Depois desta carta aconteceu o que relata Clemente de Roma: "Ensinou a justiça a todo o mundo e,
depois de chegar à fronteira do pôr do sol e dar testemunho diante de reis e governantes, saiu deste mundo
e foi recebido nos lugares santos" (5,5-7).

CONCLUSÃO
Paulo é um judeu entusiasmado pelo Deus de Israel, por sua fé, por seu povo. Ele não pode
aceitar que seu povo seja enganado por um novo grupo religioso que se baseia na mentira de
uma ressurreição não acontecida. Seu ardor o leva a lutar contra os trapaceiros e a defender os
que estavam sendo desviados da tradição de seus pais.
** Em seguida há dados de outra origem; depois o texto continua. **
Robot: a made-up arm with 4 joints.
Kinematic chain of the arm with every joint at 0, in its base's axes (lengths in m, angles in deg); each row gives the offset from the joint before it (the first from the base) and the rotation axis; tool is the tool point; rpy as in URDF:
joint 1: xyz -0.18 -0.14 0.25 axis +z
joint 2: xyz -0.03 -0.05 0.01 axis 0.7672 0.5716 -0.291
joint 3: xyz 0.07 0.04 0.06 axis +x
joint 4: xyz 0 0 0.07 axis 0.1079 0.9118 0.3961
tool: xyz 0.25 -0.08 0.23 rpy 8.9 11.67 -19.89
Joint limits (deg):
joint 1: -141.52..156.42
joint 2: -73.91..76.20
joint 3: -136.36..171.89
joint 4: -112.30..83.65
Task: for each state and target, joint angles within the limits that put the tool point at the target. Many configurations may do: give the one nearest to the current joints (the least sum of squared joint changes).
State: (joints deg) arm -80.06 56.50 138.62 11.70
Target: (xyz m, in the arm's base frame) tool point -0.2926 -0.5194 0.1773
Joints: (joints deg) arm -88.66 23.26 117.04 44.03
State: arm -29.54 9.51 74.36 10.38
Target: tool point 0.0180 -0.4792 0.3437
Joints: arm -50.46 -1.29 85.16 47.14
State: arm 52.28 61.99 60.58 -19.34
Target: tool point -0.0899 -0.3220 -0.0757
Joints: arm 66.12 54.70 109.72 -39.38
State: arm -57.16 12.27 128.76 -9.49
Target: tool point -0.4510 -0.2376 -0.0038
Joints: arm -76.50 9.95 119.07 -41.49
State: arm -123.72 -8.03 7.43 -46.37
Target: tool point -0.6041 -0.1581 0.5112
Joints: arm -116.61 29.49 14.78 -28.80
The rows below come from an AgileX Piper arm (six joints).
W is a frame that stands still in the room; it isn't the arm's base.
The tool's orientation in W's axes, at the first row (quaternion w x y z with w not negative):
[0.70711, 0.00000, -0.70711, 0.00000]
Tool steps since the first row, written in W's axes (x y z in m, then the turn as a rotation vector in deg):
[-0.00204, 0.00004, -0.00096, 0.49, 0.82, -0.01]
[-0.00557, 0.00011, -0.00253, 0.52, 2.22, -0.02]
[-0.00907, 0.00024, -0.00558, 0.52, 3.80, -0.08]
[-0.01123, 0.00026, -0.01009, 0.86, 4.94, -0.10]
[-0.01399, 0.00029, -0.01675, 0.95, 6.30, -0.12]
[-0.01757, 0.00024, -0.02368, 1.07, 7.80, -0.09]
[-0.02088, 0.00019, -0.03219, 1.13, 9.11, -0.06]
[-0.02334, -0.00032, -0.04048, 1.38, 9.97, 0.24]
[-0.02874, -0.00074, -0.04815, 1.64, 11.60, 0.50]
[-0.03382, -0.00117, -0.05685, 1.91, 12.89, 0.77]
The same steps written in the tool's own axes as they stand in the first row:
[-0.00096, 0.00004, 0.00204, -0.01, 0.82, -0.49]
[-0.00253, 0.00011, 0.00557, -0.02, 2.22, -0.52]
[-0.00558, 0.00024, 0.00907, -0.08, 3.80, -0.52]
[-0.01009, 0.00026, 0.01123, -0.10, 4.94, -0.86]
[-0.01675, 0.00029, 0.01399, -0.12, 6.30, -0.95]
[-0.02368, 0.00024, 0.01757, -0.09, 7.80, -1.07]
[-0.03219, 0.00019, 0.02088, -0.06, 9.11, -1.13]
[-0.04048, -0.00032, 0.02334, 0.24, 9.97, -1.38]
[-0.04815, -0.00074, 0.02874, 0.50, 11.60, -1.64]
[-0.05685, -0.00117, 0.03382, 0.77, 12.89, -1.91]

Um homem assim só podia mudar com
uma experiência muito forte. Ele a tem no caminho de Damasco. Precisa ser derrubado para se
dar conta da nova realidade que está diante dele. Ele existe, Ele está vivo, Ele é real, Deus o
revela em Paulo. A partir desse momento, resta-lhe ser lógico e viver em consonância com o que
lhe fora revelado. O mesmo entusiasmo se concentra em Jesus, o absoluto de sua vida, que ele
deve anunciar até os confins da terra. Nada o detém, nada o separa do amor de Cristo. É o
genuíno filho do Vento que sopra onde quer. É um homem livre que tudo pode naquele que lhe dá
força. O sofrimento o acompanha, sobretudo o da incompreensão por parte de irmãos cristãos,
mas ele deixa o que fica para trás e segue rumo ao alvo. Combate um bom combate, completa a
corrida e guarda a fé. E hoje, morto, continua a falar.